▶ _Aim of the task_
Repeat all the records, precisely as given.
[Data for the task — start]
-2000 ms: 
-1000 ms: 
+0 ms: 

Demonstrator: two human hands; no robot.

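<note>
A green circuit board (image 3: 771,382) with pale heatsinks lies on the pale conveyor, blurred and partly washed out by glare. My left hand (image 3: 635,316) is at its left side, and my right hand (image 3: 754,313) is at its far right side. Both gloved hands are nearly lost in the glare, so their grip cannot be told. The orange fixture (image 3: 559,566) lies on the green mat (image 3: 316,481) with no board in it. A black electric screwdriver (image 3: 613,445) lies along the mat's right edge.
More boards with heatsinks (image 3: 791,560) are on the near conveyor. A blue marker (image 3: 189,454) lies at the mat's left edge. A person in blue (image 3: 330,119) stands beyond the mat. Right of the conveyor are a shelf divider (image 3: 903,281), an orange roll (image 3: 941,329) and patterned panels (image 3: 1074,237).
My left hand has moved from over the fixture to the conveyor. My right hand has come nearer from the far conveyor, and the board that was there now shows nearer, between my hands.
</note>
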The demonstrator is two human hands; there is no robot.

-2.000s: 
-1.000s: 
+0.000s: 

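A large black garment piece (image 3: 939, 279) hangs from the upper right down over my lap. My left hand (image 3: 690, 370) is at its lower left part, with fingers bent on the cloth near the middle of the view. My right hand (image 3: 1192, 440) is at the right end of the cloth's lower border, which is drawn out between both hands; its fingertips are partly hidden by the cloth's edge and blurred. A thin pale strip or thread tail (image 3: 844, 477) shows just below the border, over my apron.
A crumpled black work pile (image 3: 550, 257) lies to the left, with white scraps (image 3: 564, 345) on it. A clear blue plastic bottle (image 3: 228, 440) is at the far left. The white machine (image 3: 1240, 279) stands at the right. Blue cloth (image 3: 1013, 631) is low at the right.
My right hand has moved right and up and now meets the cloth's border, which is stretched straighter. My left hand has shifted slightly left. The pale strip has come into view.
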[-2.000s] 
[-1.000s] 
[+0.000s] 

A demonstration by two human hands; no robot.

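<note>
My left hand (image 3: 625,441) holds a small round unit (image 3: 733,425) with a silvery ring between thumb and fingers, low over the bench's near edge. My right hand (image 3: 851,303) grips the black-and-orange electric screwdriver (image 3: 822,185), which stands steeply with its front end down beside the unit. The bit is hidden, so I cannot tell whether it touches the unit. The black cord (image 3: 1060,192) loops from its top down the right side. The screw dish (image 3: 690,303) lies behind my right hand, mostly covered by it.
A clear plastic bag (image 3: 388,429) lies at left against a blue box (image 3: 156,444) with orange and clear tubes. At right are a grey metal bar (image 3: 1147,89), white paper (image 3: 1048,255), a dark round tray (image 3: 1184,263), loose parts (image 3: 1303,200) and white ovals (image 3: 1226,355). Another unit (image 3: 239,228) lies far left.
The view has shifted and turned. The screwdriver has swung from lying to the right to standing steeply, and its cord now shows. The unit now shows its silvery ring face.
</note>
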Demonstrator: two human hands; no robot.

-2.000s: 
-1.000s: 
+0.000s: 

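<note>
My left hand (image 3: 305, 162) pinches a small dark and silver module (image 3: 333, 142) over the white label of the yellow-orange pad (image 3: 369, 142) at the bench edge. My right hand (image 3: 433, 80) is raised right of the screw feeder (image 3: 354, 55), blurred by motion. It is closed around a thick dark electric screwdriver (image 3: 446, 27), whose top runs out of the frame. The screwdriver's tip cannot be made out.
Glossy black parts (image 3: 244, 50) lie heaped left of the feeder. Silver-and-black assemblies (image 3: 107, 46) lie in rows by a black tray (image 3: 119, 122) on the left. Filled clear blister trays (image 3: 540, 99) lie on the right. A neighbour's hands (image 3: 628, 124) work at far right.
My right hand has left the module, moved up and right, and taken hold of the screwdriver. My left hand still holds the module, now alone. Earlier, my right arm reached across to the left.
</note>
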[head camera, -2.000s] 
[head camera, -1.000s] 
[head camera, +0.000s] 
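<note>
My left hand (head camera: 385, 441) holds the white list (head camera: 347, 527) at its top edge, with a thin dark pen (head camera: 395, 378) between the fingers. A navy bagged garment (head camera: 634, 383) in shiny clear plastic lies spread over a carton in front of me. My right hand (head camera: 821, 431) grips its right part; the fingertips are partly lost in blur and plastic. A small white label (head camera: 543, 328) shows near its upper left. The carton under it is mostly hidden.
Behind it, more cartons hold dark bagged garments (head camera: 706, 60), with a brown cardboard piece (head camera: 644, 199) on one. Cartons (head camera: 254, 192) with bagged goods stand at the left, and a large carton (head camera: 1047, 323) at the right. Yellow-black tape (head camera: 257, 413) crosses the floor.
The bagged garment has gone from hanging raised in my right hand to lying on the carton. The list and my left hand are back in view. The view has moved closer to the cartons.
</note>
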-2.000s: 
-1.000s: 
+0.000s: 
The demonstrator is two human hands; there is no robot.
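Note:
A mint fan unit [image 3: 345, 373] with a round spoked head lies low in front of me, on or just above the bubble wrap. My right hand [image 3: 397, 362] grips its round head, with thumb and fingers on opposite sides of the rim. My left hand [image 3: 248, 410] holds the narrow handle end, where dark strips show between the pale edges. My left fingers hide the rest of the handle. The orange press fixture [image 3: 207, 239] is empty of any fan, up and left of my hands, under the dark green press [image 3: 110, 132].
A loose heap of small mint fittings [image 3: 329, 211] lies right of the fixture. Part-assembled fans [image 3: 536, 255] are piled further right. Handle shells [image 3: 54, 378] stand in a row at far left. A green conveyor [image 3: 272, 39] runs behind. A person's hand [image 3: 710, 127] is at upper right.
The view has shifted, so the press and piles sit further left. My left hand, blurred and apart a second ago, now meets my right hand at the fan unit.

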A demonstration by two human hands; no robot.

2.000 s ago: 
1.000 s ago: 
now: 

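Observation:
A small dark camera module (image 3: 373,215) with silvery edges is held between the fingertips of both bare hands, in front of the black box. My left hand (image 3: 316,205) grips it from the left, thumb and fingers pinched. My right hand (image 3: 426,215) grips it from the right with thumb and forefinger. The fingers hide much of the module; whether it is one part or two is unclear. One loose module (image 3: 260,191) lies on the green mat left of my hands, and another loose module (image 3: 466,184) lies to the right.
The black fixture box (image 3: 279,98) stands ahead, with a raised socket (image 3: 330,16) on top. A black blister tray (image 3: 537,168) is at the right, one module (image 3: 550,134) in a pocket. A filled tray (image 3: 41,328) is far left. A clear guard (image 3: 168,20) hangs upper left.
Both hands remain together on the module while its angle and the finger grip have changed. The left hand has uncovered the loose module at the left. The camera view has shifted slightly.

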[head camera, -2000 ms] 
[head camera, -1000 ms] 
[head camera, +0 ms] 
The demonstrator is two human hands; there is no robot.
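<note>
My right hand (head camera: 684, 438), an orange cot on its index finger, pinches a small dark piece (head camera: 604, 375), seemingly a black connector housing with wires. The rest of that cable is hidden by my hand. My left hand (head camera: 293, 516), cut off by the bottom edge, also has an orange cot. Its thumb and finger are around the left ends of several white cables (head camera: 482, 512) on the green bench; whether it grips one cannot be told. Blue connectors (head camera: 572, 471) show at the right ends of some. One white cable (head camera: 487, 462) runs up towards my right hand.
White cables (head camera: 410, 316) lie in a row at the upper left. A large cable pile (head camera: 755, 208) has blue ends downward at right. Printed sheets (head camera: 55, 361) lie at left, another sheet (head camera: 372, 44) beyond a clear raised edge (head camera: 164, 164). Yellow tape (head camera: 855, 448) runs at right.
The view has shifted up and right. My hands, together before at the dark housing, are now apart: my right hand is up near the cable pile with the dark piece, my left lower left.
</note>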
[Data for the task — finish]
▶ _Result of the task_
-2000 ms: 
-1000 ms: 
+0 ms: 

Demonstrator: two human hands; no robot.

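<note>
A green circuit board (image 3: 771,382) with pale heatsinks lies on the pale conveyor, blurred and partly washed out by glare. My left hand (image 3: 635,316) is at its left side, and my right hand (image 3: 754,313) is at its far right side. Both gloved hands are nearly lost in the glare, so their grip cannot be told. The orange fixture (image 3: 559,566) lies on the green mat (image 3: 316,481) with no board in it. A black electric screwdriver (image 3: 613,445) lies along the mat's right edge.
More boards with heatsinks (image 3: 791,560) are on the near conveyor. A blue marker (image 3: 189,454) lies at the mat's left edge. A person in blue (image 3: 330,119) stands beyond the mat. Right of the conveyor are a shelf divider (image 3: 903,281), an orange roll (image 3: 941,329) and patterned panels (image 3: 1074,237).
My left hand has moved from over the fixture to the conveyor. My right hand has come nearer from the far conveyor, and the board that was there now shows nearer, between my hands.
</note>
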The demonstrator is two human hands; there is no robot.

-2.000s: 
-1.000s: 
+0.000s: 

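A large black garment piece (image 3: 939, 279) hangs from the upper right down over my lap. My left hand (image 3: 690, 370) is at its lower left part, with fingers bent on the cloth near the middle of the view. My right hand (image 3: 1192, 440) is at the right end of the cloth's lower border, which is drawn out between both hands; its fingertips are partly hidden by the cloth's edge and blurred. A thin pale strip or thread tail (image 3: 844, 477) shows just below the border, over my apron.
A crumpled black work pile (image 3: 550, 257) lies to the left, with white scraps (image 3: 564, 345) on it. A clear blue plastic bottle (image 3: 228, 440) is at the far left. The white machine (image 3: 1240, 279) stands at the right. Blue cloth (image 3: 1013, 631) is low at the right.
My right hand has moved right and up and now meets the cloth's border, which is stretched straighter. My left hand has shifted slightly left. The pale strip has come into view.
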[-2.000s] 
[-1.000s] 
[+0.000s] 

A demonstration by two human hands; no robot.

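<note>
My left hand (image 3: 625,441) holds a small round unit (image 3: 733,425) with a silvery ring between thumb and fingers, low over the bench's near edge. My right hand (image 3: 851,303) grips the black-and-orange electric screwdriver (image 3: 822,185), which stands steeply with its front end down beside the unit. The bit is hidden, so I cannot tell whether it touches the unit. The black cord (image 3: 1060,192) loops from its top down the right side. The screw dish (image 3: 690,303) lies behind my right hand, mostly covered by it.
A clear plastic bag (image 3: 388,429) lies at left against a blue box (image 3: 156,444) with orange and clear tubes. At right are a grey metal bar (image 3: 1147,89), white paper (image 3: 1048,255), a dark round tray (image 3: 1184,263), loose parts (image 3: 1303,200) and white ovals (image 3: 1226,355). Another unit (image 3: 239,228) lies far left.
The view has shifted and turned. The screwdriver has swung from lying to the right to standing steeply, and its cord now shows. The unit now shows its silvery ring face.
</note>
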Demonstrator: two human hands; no robot.

-2.000s: 
-1.000s: 
+0.000s: 

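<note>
My left hand (image 3: 305, 162) pinches a small dark and silver module (image 3: 333, 142) over the white label of the yellow-orange pad (image 3: 369, 142) at the bench edge. My right hand (image 3: 433, 80) is raised right of the screw feeder (image 3: 354, 55), blurred by motion. It is closed around a thick dark electric screwdriver (image 3: 446, 27), whose top runs out of the frame. The screwdriver's tip cannot be made out.
Glossy black parts (image 3: 244, 50) lie heaped left of the feeder. Silver-and-black assemblies (image 3: 107, 46) lie in rows by a black tray (image 3: 119, 122) on the left. Filled clear blister trays (image 3: 540, 99) lie on the right. A neighbour's hands (image 3: 628, 124) work at far right.
My right hand has left the module, moved up and right, and taken hold of the screwdriver. My left hand still holds the module, now alone. Earlier, my right arm reached across to the left.
</note>
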[head camera, -2.000s] 
[head camera, -1.000s] 
[head camera, +0.000s] 
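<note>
My left hand (head camera: 385, 441) holds the white list (head camera: 347, 527) at its top edge, with a thin dark pen (head camera: 395, 378) between the fingers. A navy bagged garment (head camera: 634, 383) in shiny clear plastic lies spread over a carton in front of me. My right hand (head camera: 821, 431) grips its right part; the fingertips are partly lost in blur and plastic. A small white label (head camera: 543, 328) shows near its upper left. The carton under it is mostly hidden.
Behind it, more cartons hold dark bagged garments (head camera: 706, 60), with a brown cardboard piece (head camera: 644, 199) on one. Cartons (head camera: 254, 192) with bagged goods stand at the left, and a large carton (head camera: 1047, 323) at the right. Yellow-black tape (head camera: 257, 413) crosses the floor.
The bagged garment has gone from hanging raised in my right hand to lying on the carton. The list and my left hand are back in view. The view has moved closer to the cartons.
</note>
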-2.000s: 
-1.000s: 
+0.000s: 
The demonstrator is two human hands; there is no robot.
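Note:
A mint fan unit [image 3: 345, 373] with a round spoked head lies low in front of me, on or just above the bubble wrap. My right hand [image 3: 397, 362] grips its round head, with thumb and fingers on opposite sides of the rim. My left hand [image 3: 248, 410] holds the narrow handle end, where dark strips show between the pale edges. My left fingers hide the rest of the handle. The orange press fixture [image 3: 207, 239] is empty of any fan, up and left of my hands, under the dark green press [image 3: 110, 132].
A loose heap of small mint fittings [image 3: 329, 211] lies right of the fixture. Part-assembled fans [image 3: 536, 255] are piled further right. Handle shells [image 3: 54, 378] stand in a row at far left. A green conveyor [image 3: 272, 39] runs behind. A person's hand [image 3: 710, 127] is at upper right.
The view has shifted, so the press and piles sit further left. My left hand, blurred and apart a second ago, now meets my right hand at the fan unit.
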
A demonstration by two human hands; no robot.

2.000 s ago: 
1.000 s ago: 
now: 

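Observation:
A small dark camera module (image 3: 373,215) with silvery edges is held between the fingertips of both bare hands, in front of the black box. My left hand (image 3: 316,205) grips it from the left, thumb and fingers pinched. My right hand (image 3: 426,215) grips it from the right with thumb and forefinger. The fingers hide much of the module; whether it is one part or two is unclear. One loose module (image 3: 260,191) lies on the green mat left of my hands, and another loose module (image 3: 466,184) lies to the right.
The black fixture box (image 3: 279,98) stands ahead, with a raised socket (image 3: 330,16) on top. A black blister tray (image 3: 537,168) is at the right, one module (image 3: 550,134) in a pocket. A filled tray (image 3: 41,328) is far left. A clear guard (image 3: 168,20) hangs upper left.
Both hands remain together on the module while its angle and the finger grip have changed. The left hand has uncovered the loose module at the left. The camera view has shifted slightly.
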
[head camera, -2000 ms] 
[head camera, -1000 ms] 
[head camera, +0 ms] 
The demonstrator is two human hands; there is no robot.
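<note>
My right hand (head camera: 684, 438), an orange cot on its index finger, pinches a small dark piece (head camera: 604, 375), seemingly a black connector housing with wires. The rest of that cable is hidden by my hand. My left hand (head camera: 293, 516), cut off by the bottom edge, also has an orange cot. Its thumb and finger are around the left ends of several white cables (head camera: 482, 512) on the green bench; whether it grips one cannot be told. Blue connectors (head camera: 572, 471) show at the right ends of some. One white cable (head camera: 487, 462) runs up towards my right hand.
White cables (head camera: 410, 316) lie in a row at the upper left. A large cable pile (head camera: 755, 208) has blue ends downward at right. Printed sheets (head camera: 55, 361) lie at left, another sheet (head camera: 372, 44) beyond a clear raised edge (head camera: 164, 164). Yellow tape (head camera: 855, 448) runs at right.
The view has shifted up and right. My hands, together before at the dark housing, are now apart: my right hand is up near the cable pile with the dark piece, my left lower left.
</note>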

This finishes the answer.